Unser Alltag wird immer mehr von internationalem Recht beeinflusst, ohne dass wir etwas dazu zu sagen hätten. Angefangen über die Produktionsbedingungen unserer Nahrungsmittel (Gentech, Tierschutzvorschriften), über die Abgasvorschriften beim Auto, die Leistung des Staubsaugers, die Lampen in unseren Wohnungen bis hin zu Beipackzetteln der Medikamente oder dem Ladegerät unseres Mobiltelefons; alles wird mit internationalen Verträgen normiert und reguliert.

In einigen Bereichen macht es durchaus Sinn, dass die Schweiz nicht Sondervorschriften erlässt, da dies die Produkte unnötig verteuern würde. Aber wenn das Schweizer Stimmvolk eine andere Auffassung hat und beispielsweise strengere Tierschutzvorschriften bei Landwirtschaftsprodukten oder gentechfreie Lebensmittel möchte, so ist dies zu respektieren – unabhängig davon, was internationale Verträge sagen.

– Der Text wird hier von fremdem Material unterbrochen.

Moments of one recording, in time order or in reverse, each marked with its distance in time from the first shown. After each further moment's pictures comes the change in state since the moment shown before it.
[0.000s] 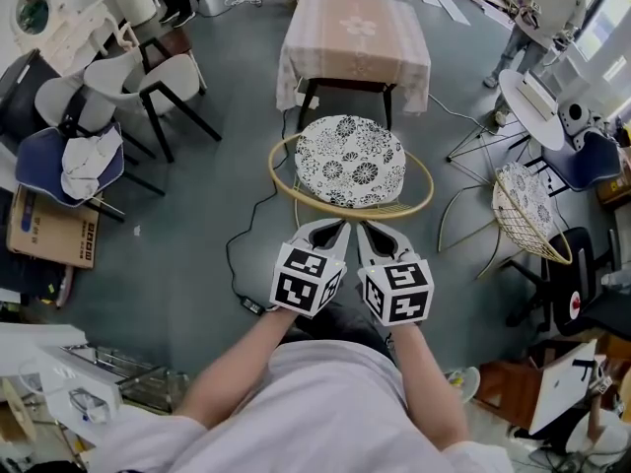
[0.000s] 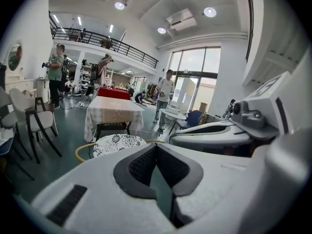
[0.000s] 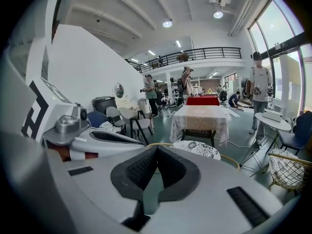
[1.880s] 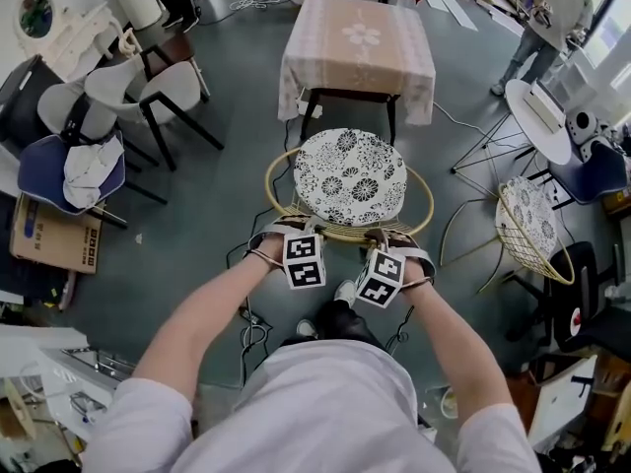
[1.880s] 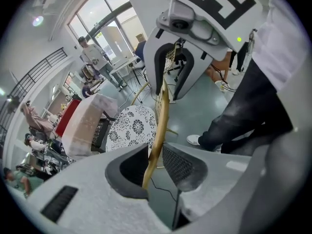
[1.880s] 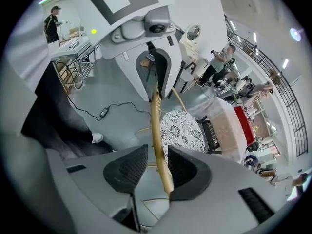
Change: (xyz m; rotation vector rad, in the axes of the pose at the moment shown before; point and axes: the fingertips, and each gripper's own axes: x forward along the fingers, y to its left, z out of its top) left arm 0.103 0.085 -0.107 1.037 0.601 -0.160; right arm 0.094 -0.069 -0.120 -1.015 0.558 0.209
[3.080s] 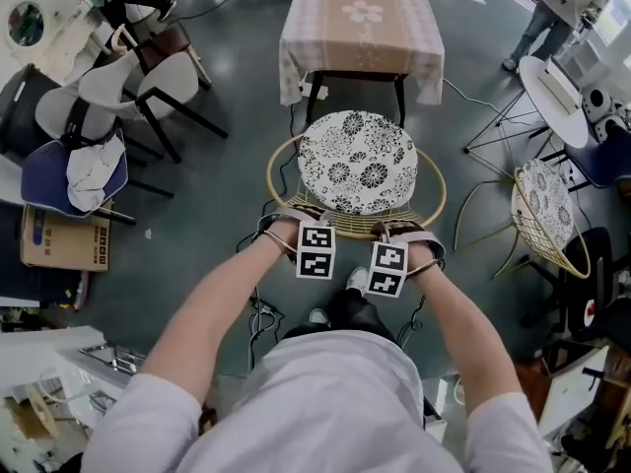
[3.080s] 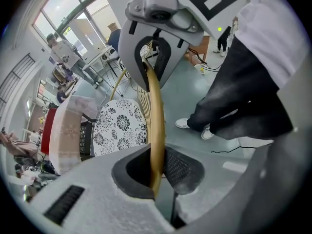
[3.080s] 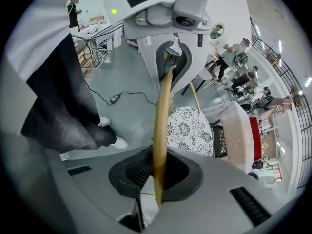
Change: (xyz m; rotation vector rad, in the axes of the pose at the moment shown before) left arm 0.035 -0.003 -0.012 0.221 0.127 -0.190; right arm 0.039 -0.002 -0.016 -0.205 0.049 0.110
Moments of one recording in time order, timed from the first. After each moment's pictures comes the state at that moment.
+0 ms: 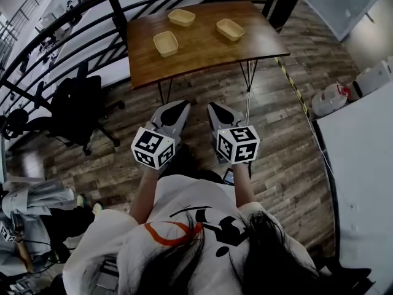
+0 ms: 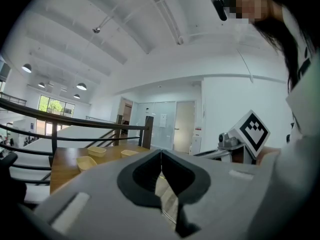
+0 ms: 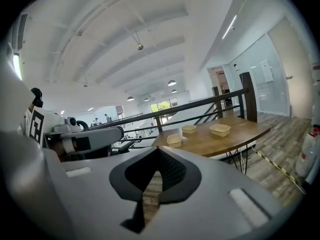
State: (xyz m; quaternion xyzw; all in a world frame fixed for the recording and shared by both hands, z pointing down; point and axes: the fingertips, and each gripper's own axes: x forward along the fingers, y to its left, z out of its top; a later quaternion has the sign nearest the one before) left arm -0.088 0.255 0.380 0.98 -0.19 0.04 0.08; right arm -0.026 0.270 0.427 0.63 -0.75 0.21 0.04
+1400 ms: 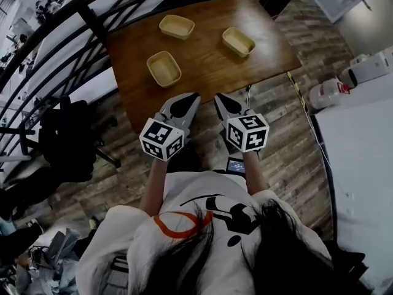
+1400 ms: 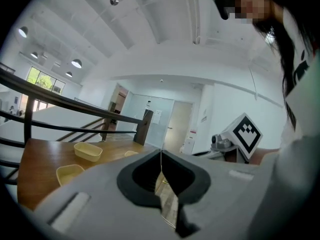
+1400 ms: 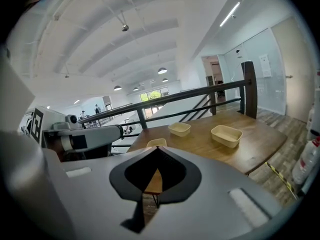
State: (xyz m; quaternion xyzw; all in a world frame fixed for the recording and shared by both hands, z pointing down) left arm -0.011 -0.008 0.415 0.98 -0.10 0.04 0.15; right arm 0.046 0.012 0.464 0.66 -0.70 0.26 0.09
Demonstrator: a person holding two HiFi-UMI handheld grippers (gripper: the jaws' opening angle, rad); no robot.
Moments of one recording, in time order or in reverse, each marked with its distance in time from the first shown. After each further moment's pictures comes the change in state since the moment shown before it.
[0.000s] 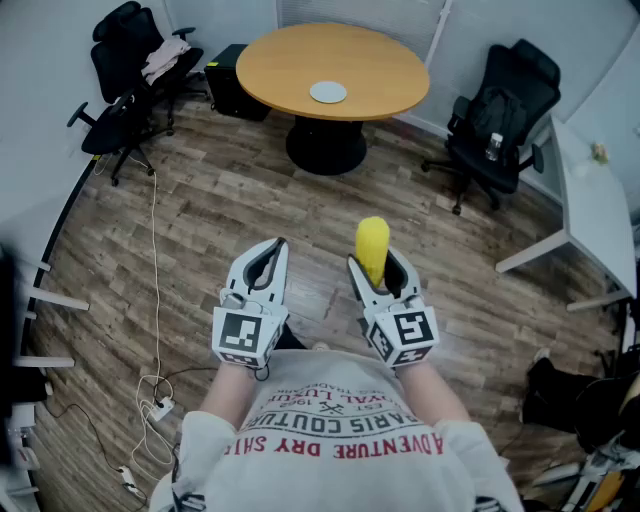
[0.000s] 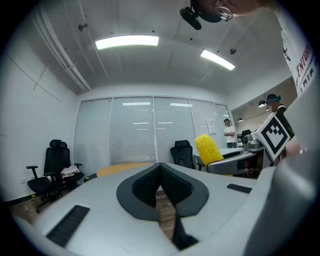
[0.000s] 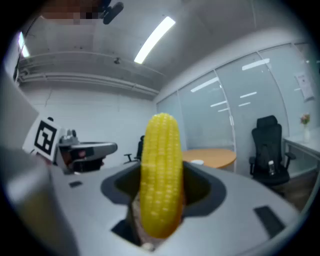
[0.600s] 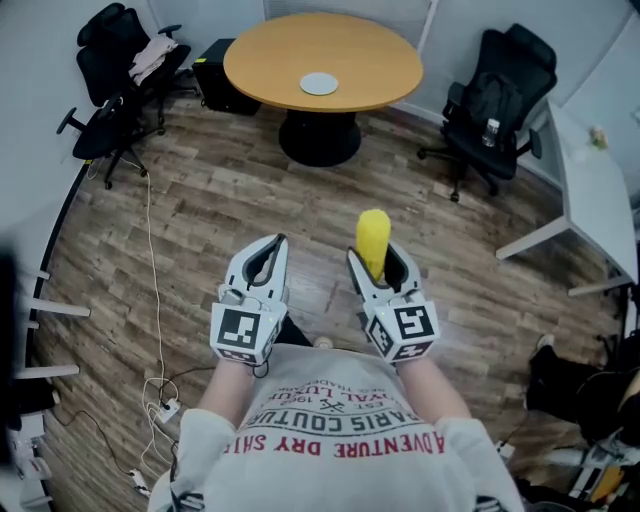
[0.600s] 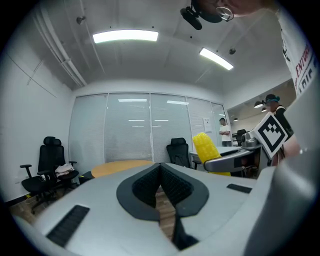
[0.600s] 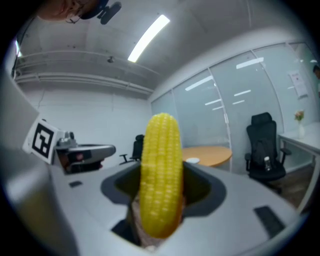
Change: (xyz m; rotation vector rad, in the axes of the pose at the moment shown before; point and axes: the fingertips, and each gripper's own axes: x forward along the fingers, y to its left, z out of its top) left arm 0.027 0.003 -0.009 -0.002 0.030 -0.054; right arm 0.017 -0.019 -0.002 0.037 0.009 -0.046
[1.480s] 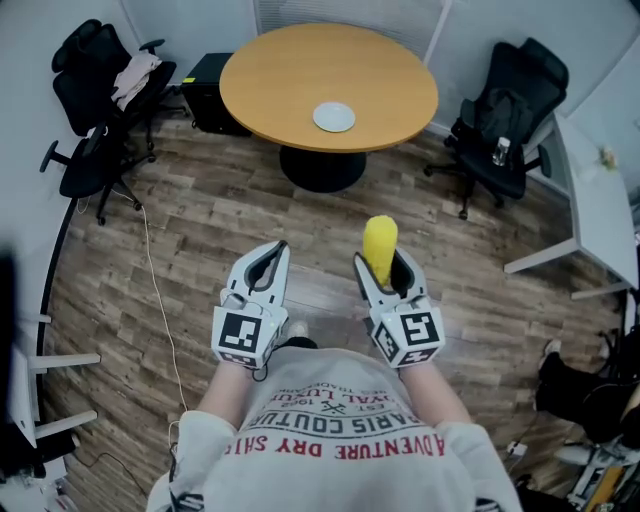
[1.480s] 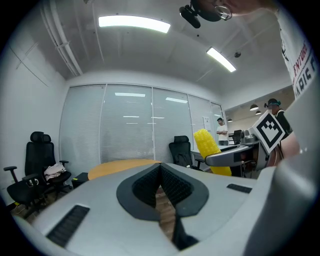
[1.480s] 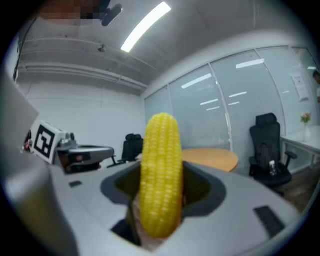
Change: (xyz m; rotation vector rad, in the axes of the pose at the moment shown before) left arm 0.117 0.181 -0.010 -0.040 0.034 -0.096; right arm 0.197 -0.001 0.038 -0.004 0.011 -0.090
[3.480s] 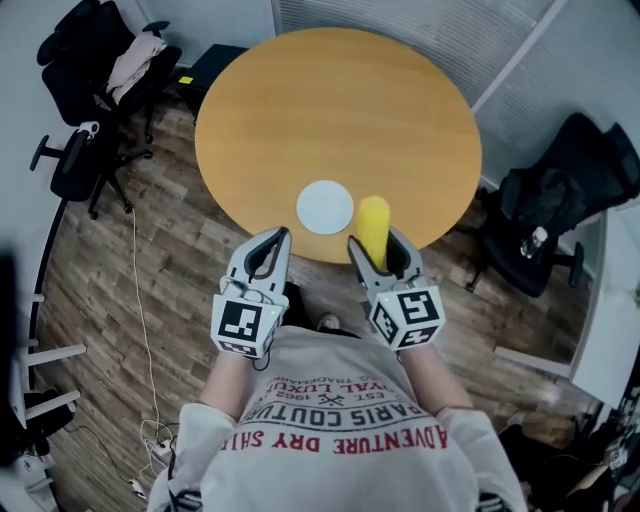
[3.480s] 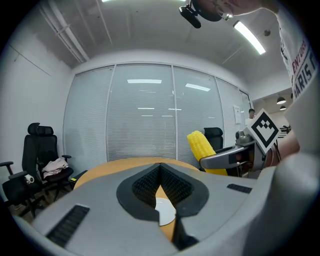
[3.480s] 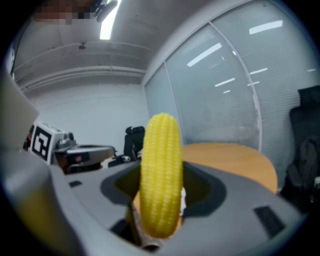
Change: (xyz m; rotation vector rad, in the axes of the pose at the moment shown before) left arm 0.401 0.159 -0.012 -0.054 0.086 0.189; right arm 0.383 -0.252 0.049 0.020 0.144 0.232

Doch Bundesrat und Wirtschaftsverbände wie die Economiesuisse verweisen gerne auf anderslautende internationale Abkommen, um die Forderungen aus der Bevölkerung abzutun. Sie malen den Teufel an die Wand, um sich vor inhaltlichen Diskussionen zu drücken. Man will von oben diktieren, statt die Stimmbürger zu überzeugen.

Das ist ein abgehobenes, antidemokratisches Verhalten und muss sich ändern, mit unserem JA zur Selbstbestimmungsinitiative können wir dies.